Your goal: What lines in the listing below hold the string "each"? Please copy them out.

--- Data below Enclosed Below ---

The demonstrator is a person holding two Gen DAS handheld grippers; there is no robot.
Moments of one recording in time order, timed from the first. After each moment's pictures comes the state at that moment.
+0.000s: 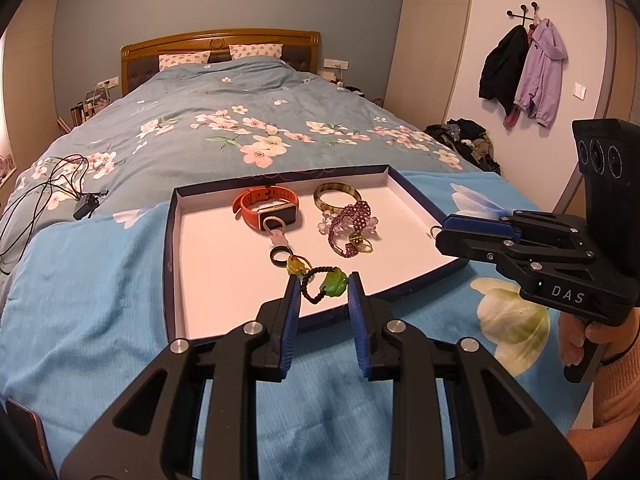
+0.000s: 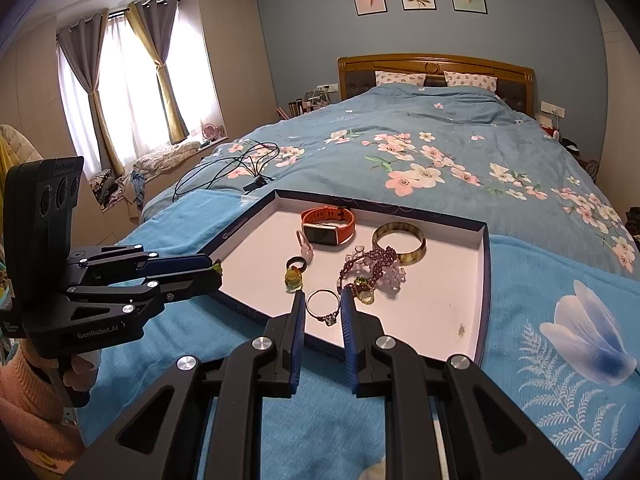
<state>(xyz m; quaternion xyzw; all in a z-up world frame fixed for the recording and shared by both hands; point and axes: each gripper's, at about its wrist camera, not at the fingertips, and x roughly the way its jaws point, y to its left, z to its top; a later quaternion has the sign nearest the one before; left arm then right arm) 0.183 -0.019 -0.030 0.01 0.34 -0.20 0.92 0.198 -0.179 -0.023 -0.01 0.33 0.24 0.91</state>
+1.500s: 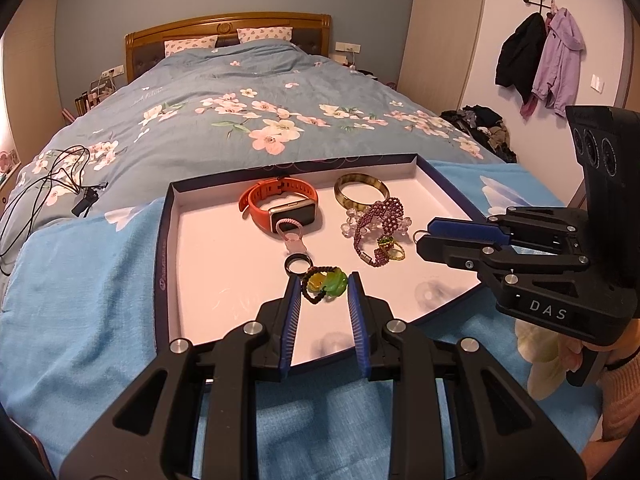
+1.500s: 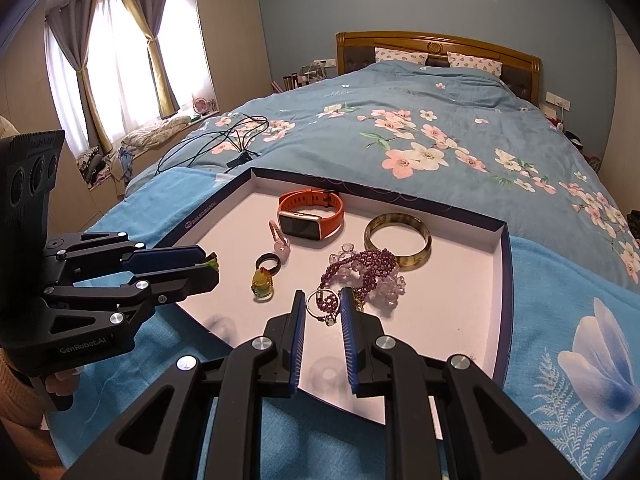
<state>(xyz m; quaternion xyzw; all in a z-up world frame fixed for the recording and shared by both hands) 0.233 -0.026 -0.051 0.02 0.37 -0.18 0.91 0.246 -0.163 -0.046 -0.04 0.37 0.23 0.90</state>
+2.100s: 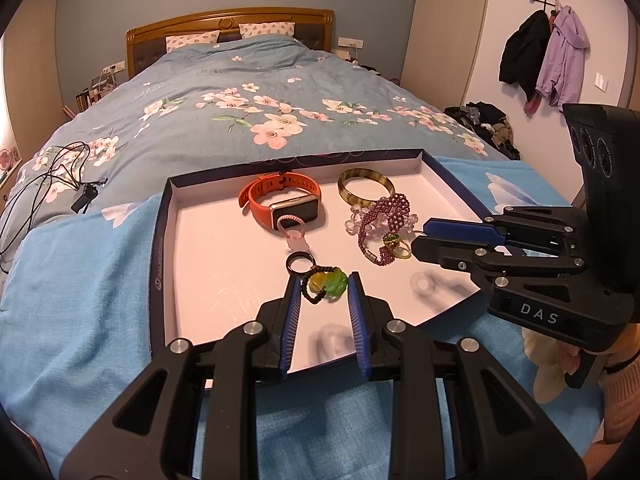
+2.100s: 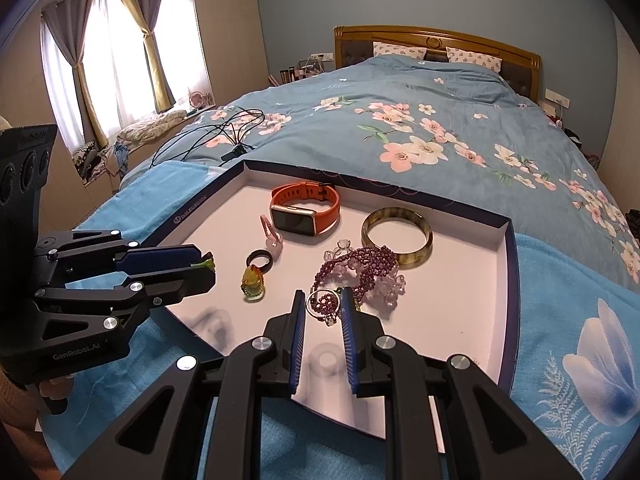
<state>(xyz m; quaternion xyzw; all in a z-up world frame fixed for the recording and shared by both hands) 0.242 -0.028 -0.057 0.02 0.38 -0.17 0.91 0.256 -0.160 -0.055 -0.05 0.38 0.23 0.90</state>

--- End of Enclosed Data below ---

Result:
Moments of one recording in time order, timed from the first. After each moment's pictures comes the state at that moment.
<state>(xyz m; quaternion xyzw; all in a z-up world frame fixed for the recording and shared by both hands; point and axes: each gripper's, at about its wrist camera, not at the fingertips, and x roughly the way its jaws point, y to its left, z to its top; a later quaternion has the sign nearest the one before; left arm then right arm) 0.183 -0.019 -0.030 0.01 0.34 -0.20 0.92 0.198 -0.179 -0.023 -0.01 0.33 0.24 0.91</state>

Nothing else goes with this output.